Je vais vous parler de Mylène, une nouvelle collègue qui est juste insupportable. Avant toute chose, je voudrais dire que Mylène est sans doute une bonne enseignante, elle a l'air de faire tout bien les bonnes méthodes avec des fiches autocorrectives et des plans individualisés et tout le toutim mais bon ... elle me saoule. Et c'n'est pas rien de le dire. Et d'ailleurs, bim je balance, je ne suis pas la seule dans l'équipe à penser de la sorte.
Ça fait à peine un mois que je la côtoie et déjà quand je la vois, je pars en crabe et je change de direction. A tel point que si un jour je devais me retrouver dans la même pièce que Mylène et le maître G, je ne saurai plus vers où fuir et je risque de courir en rond jusqu'à l'épuisement comme un chat pourri qui aurait une gousse d'ail dans le derrière.
Déjà Mylène ce n'est pas quelqu'un avec qui on peut avoir une conversation comme ça au cours de laquelle chacun donne son avis, un échange quoi. Non pas possible, Mylène est de la race des gens qui ne te parle pas mais qui t'enseigne. Tout le temps!
Mylène c'est la meuf qu'est capable de te donner la formule de l'huître pendant le repas du réveillon. Elle n'a pas une discussion avec toi, elle t'instruit. Tout le temps!
Elle professe. Elle t'indique LA bonne méthode, SA façon de faire, je dirais même plus, sa façon trop maligne de faire. Parce que Mylène est très très contente d'elle-même et aime à le diffuser. Elle te parle toujours en avançant le cou vers toi, légèrement par en dessous, un peu comme une tortue, en plissant à moitié une paupière en un espèce de clin d’œil légèrement espiègle, parce qu'elle se sent toujours assez rigolote de surcroît.
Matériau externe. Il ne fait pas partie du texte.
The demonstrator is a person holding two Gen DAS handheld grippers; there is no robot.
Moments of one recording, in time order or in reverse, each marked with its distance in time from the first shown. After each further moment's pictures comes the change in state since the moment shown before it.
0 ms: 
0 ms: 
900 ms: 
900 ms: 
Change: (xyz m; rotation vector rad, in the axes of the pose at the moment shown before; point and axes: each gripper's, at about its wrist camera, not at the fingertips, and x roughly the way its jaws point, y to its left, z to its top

Donc quel que soit le sujet, Mylène t'enseigne comment elle, elle fait les choses trop bien.
Et attention, si elle est de l'autre côté de la table déjà tu te demandes si elle va pas monter à quatre pattes dessus ("Paul, une Tourtel!") tellement elle se penche vers son auditoire, mais quand elle se trouve à côté, c'est effrayant : elle vient se coller à 20 cm de toi et se contorsionne de façon à coller son oreille vers ton menton par en dessous puis après avoir frisé de l’œil en ta direction (mais qu'est-ce qu'elle a celle-là, qu'est-ce qu'elle me veut?), elle se met à te parler tout près, bien trop près.
En conséquence, quand elle parle, mon cerveau se met automatiquement en mode brouillage :
- Ce matin, Anisse est sorti de la classe parce qu'il était contrarié alors moi j'ai ...
"Mais pourquoi elle avance le cou comme ça? tu crois qu'elle a une langue comme un caméléon, genre en un quart de seconde, elle va choper une mouche sur le mur derrière toi?"
- ... et du coup (clin d’œil super complice et petit rire coquin), là moi j'ai dis...
"Mais à qui elle parle là exactement? Oh et pis elle glousse, rhoooo naaannn..."
- ... et alors là tu vois (petit bruit d'autoapprobation du type "Hhin" légèrement mutin) moi du coup j'ai ...
"Roh mais ta gueule! Jamais tu t'arrêtes de parler, c'est dingue ça! De toutes façons je n'ai rien écouté, j'attends que tu reprennes ton souffle pour essayer dans placer une, clore cette conversation et partir en courant."
Oui, invariablement, dans un élan de préservation primaire, mon esprit s'évade. Inévitablement. Je n'arrive pas à suivre une seule conversation en entier, et pourtant j'ai vraiment essayé de m'y astreindre, mais rien à faire.
C'est problématique.
Enfin, je suppose.
Mouais, nan, je m'en fous en fait.
Et puis ce qui me fatigue aussi c'est qu'avec elle, tout est toujours exceptionnel. Elle qui n'a pourtant de cesse de répéter qu'elle a tout vu, tout vécu, vu qu'elle, elle arrive d'une école de REP + , tu vois (tu vois ou pas? J'suis assez proche de toi là pour que tu perçoives ma grande expérience professionnelle ou pas?), le moindre petit rien insignifiant devient une affaire. Et Mylène est la reine du teasing! Ça fait déjà plusieurs fois que le matin, au moment où je la croise qui monte en classe, elle me dit :
- Il s'est passé un truc ce matin, faudra que je t'en parle!
Et en fait à la récré, elle me révèle ... rien d'intéressant, ni de drôle. La désolation.
Et on est que fin septembre. J'ai hâte de vivre encore tant d'aventures à ses côtés. Twuuuurrrt! (bruit de moi qui souffle dans une langue de belle-mère pour fêter ça!)